Your answer must be every line of the data below that holds the string "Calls", copied exactly.

(Data excerpts)
· · ·

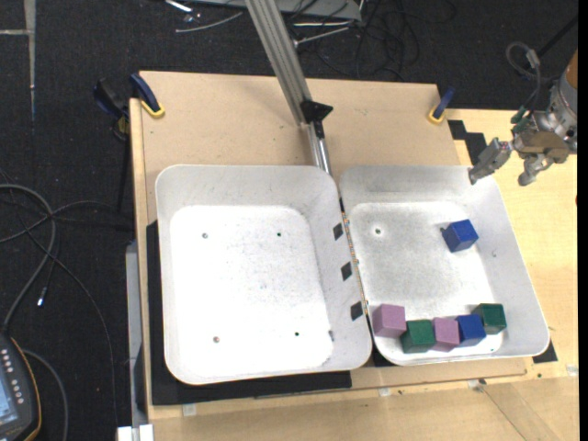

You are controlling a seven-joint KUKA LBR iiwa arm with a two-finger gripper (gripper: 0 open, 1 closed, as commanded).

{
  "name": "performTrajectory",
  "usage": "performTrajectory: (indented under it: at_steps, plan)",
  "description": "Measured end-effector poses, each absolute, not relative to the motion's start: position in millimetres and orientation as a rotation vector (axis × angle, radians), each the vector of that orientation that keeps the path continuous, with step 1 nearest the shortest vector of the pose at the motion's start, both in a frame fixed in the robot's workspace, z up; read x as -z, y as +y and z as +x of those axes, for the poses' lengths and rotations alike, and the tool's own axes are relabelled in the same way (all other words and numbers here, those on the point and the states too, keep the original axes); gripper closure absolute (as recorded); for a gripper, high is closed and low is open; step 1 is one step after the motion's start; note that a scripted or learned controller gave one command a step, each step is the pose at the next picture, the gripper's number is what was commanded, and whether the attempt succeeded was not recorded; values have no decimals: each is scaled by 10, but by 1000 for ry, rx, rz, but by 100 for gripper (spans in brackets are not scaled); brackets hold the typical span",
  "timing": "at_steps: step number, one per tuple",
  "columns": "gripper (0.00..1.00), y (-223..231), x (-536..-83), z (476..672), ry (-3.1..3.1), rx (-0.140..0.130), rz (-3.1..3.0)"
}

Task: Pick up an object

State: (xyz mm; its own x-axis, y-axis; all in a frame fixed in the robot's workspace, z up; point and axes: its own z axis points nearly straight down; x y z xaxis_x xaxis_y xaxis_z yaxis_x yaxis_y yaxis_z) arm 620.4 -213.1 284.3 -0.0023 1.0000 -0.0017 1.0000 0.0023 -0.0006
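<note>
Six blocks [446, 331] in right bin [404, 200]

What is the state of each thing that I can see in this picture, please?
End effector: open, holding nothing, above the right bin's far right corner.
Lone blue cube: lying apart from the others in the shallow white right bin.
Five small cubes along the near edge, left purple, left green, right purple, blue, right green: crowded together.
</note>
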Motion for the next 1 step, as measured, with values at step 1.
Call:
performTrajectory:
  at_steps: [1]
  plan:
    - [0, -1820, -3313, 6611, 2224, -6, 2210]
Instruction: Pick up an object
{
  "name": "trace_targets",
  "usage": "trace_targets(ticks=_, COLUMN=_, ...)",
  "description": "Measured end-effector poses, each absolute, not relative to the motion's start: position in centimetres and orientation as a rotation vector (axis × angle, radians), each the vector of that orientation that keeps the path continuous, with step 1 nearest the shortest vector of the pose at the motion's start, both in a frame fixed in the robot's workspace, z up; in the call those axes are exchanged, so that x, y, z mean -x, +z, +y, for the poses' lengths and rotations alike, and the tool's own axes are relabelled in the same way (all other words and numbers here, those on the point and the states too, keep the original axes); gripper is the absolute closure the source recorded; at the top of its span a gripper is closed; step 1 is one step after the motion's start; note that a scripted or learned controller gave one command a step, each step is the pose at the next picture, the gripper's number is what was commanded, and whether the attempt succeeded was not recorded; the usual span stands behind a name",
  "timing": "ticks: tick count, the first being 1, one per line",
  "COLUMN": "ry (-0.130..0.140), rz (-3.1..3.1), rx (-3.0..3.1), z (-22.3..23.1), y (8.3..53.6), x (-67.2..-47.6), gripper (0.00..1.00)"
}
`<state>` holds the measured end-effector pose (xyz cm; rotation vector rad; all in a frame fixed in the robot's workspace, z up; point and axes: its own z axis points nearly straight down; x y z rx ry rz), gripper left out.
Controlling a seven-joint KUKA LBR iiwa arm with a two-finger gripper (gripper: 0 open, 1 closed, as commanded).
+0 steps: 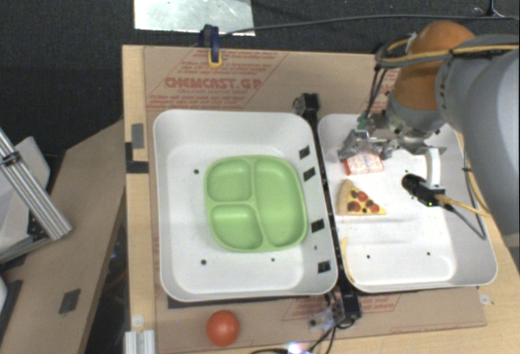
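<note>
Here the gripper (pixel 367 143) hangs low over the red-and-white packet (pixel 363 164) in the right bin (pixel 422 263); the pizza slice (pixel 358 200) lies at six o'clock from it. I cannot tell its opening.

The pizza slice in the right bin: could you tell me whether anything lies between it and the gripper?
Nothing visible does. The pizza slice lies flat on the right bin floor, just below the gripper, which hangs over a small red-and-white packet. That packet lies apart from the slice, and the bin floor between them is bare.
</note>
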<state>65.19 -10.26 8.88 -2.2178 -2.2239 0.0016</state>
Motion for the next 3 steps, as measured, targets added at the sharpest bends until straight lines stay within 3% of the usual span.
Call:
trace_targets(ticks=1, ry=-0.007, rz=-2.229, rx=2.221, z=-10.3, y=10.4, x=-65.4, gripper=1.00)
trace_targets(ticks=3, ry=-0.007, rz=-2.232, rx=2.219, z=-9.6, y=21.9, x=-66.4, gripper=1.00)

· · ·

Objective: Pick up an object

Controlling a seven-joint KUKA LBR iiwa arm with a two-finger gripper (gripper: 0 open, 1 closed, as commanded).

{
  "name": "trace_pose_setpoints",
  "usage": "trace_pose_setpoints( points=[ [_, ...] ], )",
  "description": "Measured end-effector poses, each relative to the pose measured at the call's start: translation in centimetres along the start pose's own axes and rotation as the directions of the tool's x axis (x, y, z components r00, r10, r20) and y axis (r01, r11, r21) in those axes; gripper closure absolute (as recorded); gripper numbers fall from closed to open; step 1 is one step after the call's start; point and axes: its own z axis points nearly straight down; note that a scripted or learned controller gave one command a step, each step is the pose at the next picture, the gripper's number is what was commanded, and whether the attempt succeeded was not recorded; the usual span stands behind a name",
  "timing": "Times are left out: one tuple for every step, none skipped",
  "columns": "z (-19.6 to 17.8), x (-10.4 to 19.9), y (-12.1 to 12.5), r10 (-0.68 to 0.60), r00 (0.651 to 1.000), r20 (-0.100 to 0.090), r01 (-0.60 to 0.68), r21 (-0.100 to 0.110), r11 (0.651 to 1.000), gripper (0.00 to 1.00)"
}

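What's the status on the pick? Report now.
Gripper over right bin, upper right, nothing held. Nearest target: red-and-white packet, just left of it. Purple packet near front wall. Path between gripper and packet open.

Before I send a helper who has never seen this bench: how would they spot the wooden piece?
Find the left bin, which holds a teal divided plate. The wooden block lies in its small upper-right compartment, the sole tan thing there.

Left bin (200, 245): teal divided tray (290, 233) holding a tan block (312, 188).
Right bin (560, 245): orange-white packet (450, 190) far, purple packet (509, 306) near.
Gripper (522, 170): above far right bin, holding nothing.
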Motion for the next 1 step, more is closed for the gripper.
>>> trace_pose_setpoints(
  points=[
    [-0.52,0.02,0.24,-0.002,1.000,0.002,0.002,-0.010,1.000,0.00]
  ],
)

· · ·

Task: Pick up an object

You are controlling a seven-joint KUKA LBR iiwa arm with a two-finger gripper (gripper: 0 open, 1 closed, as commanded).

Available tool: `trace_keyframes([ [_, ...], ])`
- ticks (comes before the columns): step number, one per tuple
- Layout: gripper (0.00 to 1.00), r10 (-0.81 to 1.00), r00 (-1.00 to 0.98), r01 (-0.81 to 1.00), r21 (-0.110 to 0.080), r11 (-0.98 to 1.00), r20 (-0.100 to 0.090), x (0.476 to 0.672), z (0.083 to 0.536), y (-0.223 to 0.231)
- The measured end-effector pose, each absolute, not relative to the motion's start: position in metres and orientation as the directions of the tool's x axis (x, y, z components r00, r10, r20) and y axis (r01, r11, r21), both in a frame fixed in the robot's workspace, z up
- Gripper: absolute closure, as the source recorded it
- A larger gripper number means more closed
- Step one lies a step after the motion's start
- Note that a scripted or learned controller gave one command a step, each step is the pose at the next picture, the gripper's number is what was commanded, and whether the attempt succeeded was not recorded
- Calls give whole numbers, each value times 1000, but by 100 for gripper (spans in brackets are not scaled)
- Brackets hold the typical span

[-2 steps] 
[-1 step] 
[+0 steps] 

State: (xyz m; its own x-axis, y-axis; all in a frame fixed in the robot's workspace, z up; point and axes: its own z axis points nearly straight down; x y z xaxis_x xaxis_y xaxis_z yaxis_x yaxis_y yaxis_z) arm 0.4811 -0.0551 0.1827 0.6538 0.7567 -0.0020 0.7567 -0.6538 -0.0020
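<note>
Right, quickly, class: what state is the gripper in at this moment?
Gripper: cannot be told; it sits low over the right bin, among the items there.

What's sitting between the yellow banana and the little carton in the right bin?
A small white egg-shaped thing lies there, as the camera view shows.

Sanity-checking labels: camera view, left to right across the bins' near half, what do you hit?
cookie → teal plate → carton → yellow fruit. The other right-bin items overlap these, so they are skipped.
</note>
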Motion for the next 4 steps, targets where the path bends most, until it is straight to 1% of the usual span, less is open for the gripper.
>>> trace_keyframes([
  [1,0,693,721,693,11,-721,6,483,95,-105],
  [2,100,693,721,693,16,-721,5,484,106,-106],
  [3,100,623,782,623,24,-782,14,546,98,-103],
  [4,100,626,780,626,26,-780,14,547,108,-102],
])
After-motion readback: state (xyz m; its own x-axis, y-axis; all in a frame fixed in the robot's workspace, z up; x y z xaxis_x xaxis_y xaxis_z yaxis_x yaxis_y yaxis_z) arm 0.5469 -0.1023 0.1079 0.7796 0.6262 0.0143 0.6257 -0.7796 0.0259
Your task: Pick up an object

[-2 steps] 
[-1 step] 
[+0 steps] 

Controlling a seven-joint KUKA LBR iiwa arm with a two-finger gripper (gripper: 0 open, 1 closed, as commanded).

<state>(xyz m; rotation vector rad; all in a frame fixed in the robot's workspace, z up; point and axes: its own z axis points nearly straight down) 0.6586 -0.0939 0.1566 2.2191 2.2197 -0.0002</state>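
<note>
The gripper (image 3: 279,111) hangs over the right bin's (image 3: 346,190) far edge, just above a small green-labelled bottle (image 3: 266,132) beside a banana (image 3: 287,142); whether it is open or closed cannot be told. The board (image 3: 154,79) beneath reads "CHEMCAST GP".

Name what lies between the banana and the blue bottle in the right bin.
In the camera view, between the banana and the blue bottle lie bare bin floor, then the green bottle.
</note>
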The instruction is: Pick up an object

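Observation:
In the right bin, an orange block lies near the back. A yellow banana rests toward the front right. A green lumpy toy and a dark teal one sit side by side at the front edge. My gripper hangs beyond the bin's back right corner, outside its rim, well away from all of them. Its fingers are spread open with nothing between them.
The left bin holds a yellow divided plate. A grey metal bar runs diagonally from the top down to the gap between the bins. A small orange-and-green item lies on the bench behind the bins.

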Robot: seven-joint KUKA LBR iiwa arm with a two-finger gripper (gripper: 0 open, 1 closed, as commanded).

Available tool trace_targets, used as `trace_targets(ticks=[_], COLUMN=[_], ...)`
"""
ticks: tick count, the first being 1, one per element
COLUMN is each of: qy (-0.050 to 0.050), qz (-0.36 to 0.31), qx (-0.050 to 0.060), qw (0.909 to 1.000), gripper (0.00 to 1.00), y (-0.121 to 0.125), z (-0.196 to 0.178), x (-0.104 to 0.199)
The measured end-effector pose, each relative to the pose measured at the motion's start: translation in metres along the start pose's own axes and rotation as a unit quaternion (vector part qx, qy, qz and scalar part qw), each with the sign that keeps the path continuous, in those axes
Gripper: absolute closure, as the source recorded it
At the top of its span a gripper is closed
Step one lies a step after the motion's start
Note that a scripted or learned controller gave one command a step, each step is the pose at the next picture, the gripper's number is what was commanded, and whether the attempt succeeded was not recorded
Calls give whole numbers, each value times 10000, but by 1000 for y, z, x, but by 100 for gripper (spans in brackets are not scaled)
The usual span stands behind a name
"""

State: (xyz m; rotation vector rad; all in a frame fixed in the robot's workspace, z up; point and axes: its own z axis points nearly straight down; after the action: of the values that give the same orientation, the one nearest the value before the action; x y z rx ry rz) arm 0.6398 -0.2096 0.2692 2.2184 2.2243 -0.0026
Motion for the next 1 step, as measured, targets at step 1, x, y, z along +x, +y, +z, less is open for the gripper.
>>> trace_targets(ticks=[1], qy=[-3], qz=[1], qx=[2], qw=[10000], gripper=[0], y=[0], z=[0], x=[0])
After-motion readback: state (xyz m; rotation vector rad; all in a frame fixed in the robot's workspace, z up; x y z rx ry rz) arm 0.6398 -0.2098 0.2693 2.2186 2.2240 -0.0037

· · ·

■ Exercise output:
- Calls give whole numbers, each value times 1000, but by 100 for gripper (spans in brackets are not scaled)
Calls give whole numbers, each value times 10000, but by 1000 for y, z, x, but by 100 for gripper (spans in brackets are not scaled)

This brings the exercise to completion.